I've tried recently the Zoom MS70CDR (chorus/delay/reverb only), I was pleasantly surprised to find out that the Zoom was superior to the Line 6 (it doesn't have any distortion/compression effects, but they are not very useable on the M5 anyway).


----------



## mhammer (Nov 30, 2007)

Judas68fr said:


> I've used the M13 for several years, and owned the M5 for a few months (same effects, different format).
> I've tried recently the Zoom MS70CDR (chorus/delay/reverb only), I was pleasantly surprised to find out that the Zoom was superior to the Line 6 *(it doesn't have any distortion/compression effects, but they are not very useable on the M5 anyway*).


Hence my comparison to the "shovelware" of the 90's, which provided tons of "stuff" for the money, but a great deal of it was things you wouldn't really use.

In that respect, the Eventide pedals, while more restricted in what they attempt, don't shove too much at the user, which can be a good thing.

It's also the case that a user is not going to like _every_ single version of a particular effect that a manufacturer decides to program into a multi-FX unit. So even if multi-FX unit A costs, say $200, and packs in 150 effects, and units B and C cost [email protected] and each pack 25 selected effects, the user may decide that B+C, even though more expensive, yields exactly what they want. Basically, you can pay for the buffet, and eat what's there, or you can order à la carte and get exactly what you want to eat. The buffet is the bigger bargain, but.....

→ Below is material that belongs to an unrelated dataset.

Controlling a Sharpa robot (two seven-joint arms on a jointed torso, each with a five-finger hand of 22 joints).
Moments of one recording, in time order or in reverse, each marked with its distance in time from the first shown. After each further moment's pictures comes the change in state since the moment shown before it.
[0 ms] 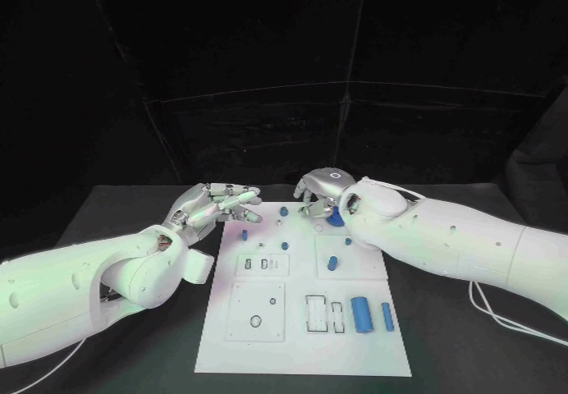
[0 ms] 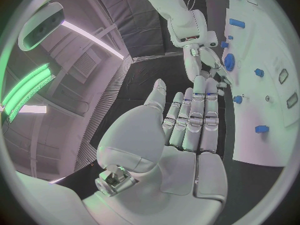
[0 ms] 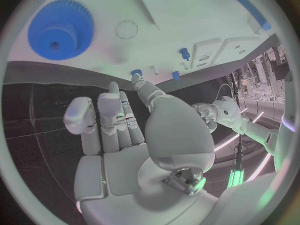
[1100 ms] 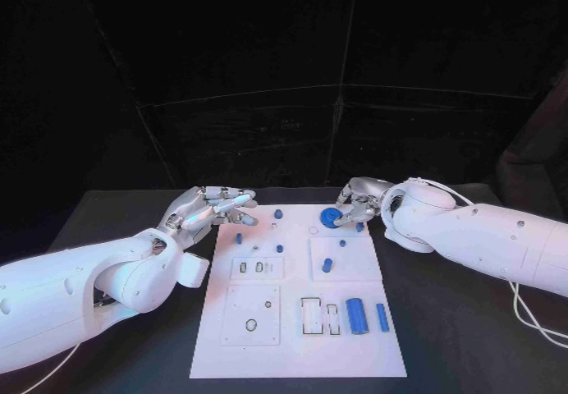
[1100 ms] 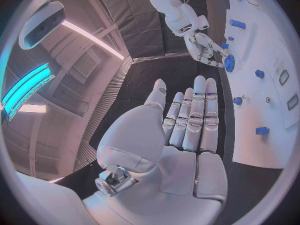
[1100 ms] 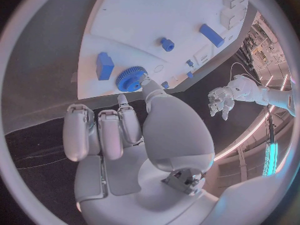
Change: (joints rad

Incidentally, the same sort of thing has pretty much been the death blow to virtually every attempt at "modular" effects systems over the years. Buying into a given manufacturer's modular system meant you HAD to like their flanger, and phaser, and overdrive, because nobody else was providing modules for that standard/format. So even IF you could maybe buy a module for less than the cost of a full-fledged standalone pedal, why would you sink money into a rack/supply for the modules unless you could fill it with your preferred version of those effects you normally use?


----------



## Milkman (Feb 2, 2006)

I decided to try playing with the Leslie sound in the M5 after reading the negative comments about it.

Has anyone tried slowing down the rotor? The slow rotor sound is actually quite pleasing to my ear. I've never really cared for fast rotor sounds with guitar anyway.


----------



## traynor_garnet (Feb 22, 2006)

I've been thinking of getting a Zoom G3 to use as a multifx unit (it could also serve as an emergency backup using the amp modelling). I have owned a few Line6 products and think they are decent, but wondered how the Zoom stuff stacked up.

TG



Judas68fr said:


> I've used the M13 for several years, and owned the M5 for a few months (same effects, different format).
> I've tried recently the Zoom MS70CDR (chorus/delay/reverb only), I was pleasantly surprised to find out that the Zoom was superior to the Line 6 (it doesn't have any distortion/compression effects, but they are not very useable on the M5 anyway).


----------



## Judas68fr (Feb 5, 2013)

I used to have second thoughts about Zoom products (my last experience with them was with the 505 a long time ago, and it was not extraordinary...).
But they have really stepped up to Line 6 products. For me, G3/MS70CDR > Line 6 M-series (I was sceptical at first trying Zoom again, good thing I tried to!)


----------



## allthumbs56 (Jul 24, 2006)

This is why my H2O will never leave my board. Chorus and delay add most of the flavours I want and often I want both at the same time. Will the M5 allow two at once?


----------



## bzrkrage (Mar 20, 2011)

allthumbs56 said:


> Will the M5 allow two at once?


 No, but the M-9 does.


----------



## doriangrey (Mar 29, 2011)

Milkman said:


> That's what I was looking for. I might need tremolo once in a whole night, same goes for flange or octave. It's nice to have a pedal that can call up all of the above.
> 
> I can's see having separate pedals for those rare uses.


Yup, good point. I bought a Zoom G3 for that reason but the M5 looks cool too...only downside I guess is only 1 effect at once. The Zoom MS-70CDR looks pretty cool to and you can use up to six effects simultaneously


----------



## mhammer (Nov 30, 2007)

Be careful what you wish for. Dedicating a DSP to one effect will generally yield better sound than obliging it to tend to 6 different things at once. If the specific effects are undemanding, as far as clock cycles go, it may be no problem. But once you use an effect that has to pay attention to the parameters of the input signal in order to produce the effect (i.e., distortion, or anything relying on envelopes), that demands more of the processor.

As DSP chips get faster and cheaper, I'm confident the burden of multiple effects will have decreasing impact on the quality of sound. But a single puny stomper is unlikely to have multiple DSP chips dividing up the work among them.


----------